UFC strawweight champion Joanna Jedrzejczyk signed an individual endorsement contract with Reebok, separate from the promotion's existing $70 million six-year uniform deal that mandates fighter apparel inside the cage. The Polish fighter, 10-0 in UFC competition with three title defenses, becomes one of the first women in the organization to secure a personal sponsor from the brand.
The deal comes eighteen months into Reebok's exclusive uniform partnership with UFC, a contract that eliminated independent sponsors from fight-night broadcasts and replaced them with tiered payouts based on bout count. Fighters with 1-5 UFC appearances collect $2,500 per fight; champions earn $40,000. The Jedrzejczyk arrangement sits outside that framework. Terms were not disclosed, but comparable combat-sports apparel deals for non-heavyweight champions typically range $150,000 to $400,000 annually with performance escalators tied to title defenses and pay-per-view buys.
Reebok's move signals a test case for individual athlete marketing within a league-wide uniform structure. The brand has visibility on 547 fighters under the UFC agreement but limited creative control. Personal endorsements allow narrative flexibility—training content, lifestyle placement, product co-design—that templated fight-night gear does not. Jedrzejczyk's 680,000 Instagram followers and Central European fan base give Reebok a demographic wedge into a region where combat sports viewership grew 41% year-over-year according to UFC's Q4 disclosures.
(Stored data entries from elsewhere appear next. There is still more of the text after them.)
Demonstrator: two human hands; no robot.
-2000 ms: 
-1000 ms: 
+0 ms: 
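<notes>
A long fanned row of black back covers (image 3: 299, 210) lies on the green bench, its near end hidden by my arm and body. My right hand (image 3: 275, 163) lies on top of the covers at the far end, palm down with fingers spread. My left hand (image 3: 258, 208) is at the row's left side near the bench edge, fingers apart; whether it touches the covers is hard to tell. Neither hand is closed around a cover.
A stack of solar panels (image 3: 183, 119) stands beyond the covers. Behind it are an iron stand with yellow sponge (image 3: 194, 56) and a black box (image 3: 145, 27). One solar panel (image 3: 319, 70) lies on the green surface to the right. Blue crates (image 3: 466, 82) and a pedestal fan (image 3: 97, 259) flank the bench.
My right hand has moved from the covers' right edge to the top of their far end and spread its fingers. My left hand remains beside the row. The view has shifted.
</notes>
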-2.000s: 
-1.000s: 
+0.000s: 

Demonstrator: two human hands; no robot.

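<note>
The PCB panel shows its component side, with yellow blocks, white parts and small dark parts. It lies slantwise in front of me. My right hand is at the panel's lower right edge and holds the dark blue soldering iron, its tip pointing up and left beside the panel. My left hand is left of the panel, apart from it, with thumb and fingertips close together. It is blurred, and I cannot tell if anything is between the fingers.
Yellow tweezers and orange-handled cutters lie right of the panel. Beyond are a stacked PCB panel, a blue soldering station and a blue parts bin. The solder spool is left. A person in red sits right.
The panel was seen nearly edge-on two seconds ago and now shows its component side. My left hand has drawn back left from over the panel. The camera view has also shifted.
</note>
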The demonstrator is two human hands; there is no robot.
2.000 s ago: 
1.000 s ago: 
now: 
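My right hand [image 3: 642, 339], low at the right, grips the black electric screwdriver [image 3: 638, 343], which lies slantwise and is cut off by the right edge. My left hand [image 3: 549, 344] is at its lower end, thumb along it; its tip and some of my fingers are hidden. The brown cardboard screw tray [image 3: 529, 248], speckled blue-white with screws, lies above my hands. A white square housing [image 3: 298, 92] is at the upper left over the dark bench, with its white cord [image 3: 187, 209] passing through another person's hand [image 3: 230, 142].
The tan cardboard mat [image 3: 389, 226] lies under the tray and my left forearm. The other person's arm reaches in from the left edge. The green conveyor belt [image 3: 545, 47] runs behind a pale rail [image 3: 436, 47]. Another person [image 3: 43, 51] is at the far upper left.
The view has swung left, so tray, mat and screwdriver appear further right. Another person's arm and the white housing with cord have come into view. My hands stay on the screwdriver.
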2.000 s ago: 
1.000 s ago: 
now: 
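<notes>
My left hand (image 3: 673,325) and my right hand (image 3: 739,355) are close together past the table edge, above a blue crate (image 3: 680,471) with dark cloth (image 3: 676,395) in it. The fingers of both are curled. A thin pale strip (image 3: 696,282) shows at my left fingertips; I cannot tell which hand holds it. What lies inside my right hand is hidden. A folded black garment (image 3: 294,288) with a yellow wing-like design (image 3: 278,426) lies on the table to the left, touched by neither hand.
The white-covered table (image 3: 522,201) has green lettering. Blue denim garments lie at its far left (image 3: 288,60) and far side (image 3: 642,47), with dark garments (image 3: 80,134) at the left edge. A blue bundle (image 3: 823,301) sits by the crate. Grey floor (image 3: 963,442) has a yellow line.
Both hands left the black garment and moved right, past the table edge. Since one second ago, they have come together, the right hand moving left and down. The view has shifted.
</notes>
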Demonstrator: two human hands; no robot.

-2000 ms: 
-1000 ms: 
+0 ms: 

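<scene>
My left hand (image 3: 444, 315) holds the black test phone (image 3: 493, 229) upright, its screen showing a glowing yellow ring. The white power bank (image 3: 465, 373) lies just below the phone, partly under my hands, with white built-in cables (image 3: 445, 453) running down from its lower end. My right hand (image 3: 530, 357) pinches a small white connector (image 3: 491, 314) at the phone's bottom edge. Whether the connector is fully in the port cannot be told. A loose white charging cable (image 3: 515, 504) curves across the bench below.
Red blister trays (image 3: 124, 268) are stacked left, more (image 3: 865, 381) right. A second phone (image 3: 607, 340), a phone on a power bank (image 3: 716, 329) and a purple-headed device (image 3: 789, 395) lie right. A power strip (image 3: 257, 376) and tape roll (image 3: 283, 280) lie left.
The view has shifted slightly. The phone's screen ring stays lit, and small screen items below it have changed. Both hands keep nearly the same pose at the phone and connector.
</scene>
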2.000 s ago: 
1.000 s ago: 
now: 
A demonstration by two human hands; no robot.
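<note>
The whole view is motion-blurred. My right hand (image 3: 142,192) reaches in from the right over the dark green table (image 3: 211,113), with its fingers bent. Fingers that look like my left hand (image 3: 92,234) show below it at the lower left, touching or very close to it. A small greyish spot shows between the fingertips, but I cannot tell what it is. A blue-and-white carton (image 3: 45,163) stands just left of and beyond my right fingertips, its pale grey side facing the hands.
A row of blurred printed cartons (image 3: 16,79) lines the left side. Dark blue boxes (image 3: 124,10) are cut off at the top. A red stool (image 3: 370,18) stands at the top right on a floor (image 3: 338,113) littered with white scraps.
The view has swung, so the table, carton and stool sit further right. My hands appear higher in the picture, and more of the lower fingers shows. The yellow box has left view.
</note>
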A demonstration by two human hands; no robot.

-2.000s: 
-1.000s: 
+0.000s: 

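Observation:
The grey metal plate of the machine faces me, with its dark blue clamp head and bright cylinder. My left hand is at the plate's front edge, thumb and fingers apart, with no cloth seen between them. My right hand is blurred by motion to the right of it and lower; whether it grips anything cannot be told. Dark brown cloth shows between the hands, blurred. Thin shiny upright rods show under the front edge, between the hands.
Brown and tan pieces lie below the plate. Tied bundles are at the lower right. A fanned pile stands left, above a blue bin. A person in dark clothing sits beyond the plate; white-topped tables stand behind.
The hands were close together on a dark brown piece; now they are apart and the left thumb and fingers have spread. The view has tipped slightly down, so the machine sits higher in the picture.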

The timing matters for UFC's women's division economics. The promotion added a 125-pound flyweight class in December and is evaluating a 145-pound featherweight bracket. Each weight class requires 12-15 ranked fighters to sustain quarterly matchmaking. Sponsor interest determines whether those fighters can earn outside the cage, which in turn affects recruitment from Invicta FC and regional circuits where women fighters still command independent sponsorship. Jedrzejczyk's Reebok contract gives UFC's athlete-relations team a data point when pitching prospects: the uniform deal does not preclude individual brand work if you deliver audience.
Reebok's combat-sports portfolio remains thin compared to Nike's boxing stable—Lomachenko, Canelo through 2019—and Under Armour's $30 million boxing push. The brand has leaned on CrossFit ($25 million annual commitment) and fitness influencers rather than athletes with broadcast windows. A Jedrzejczyk campaign produces 12-15 broadcast mentions per fight card,plus shoulder programming on UFC Fight Pass. If the partnership extends beyond apparel into a signature product line—gloves, wraps, training shoes—it creates a template for Reebok to activate around other champions without renegotiating the master UFC contract.
Watch for additional Reebok signings around UFC 211 in May, when the promotion debuts its Dallas market and traditionally announces sponsor extensions. The strawweight title picture will clarify by then; Jedrzejczyk faces Claudia Gadelha or Jessica Andrade next, likely in June. Reebok's Q2 earnings call in August will be the first place executives discuss combat-sports ROI since the UFC deal launched. The company has previously disclosed CrossFit partnership metrics but not UFC-specific figures.
The Jedrzejczyk contract is a quiet test of whether women's MMA can support individual endorsement economics at scale, or whether the uniform deal's flat-rate structure remains the ceiling for all but the McGregor tier.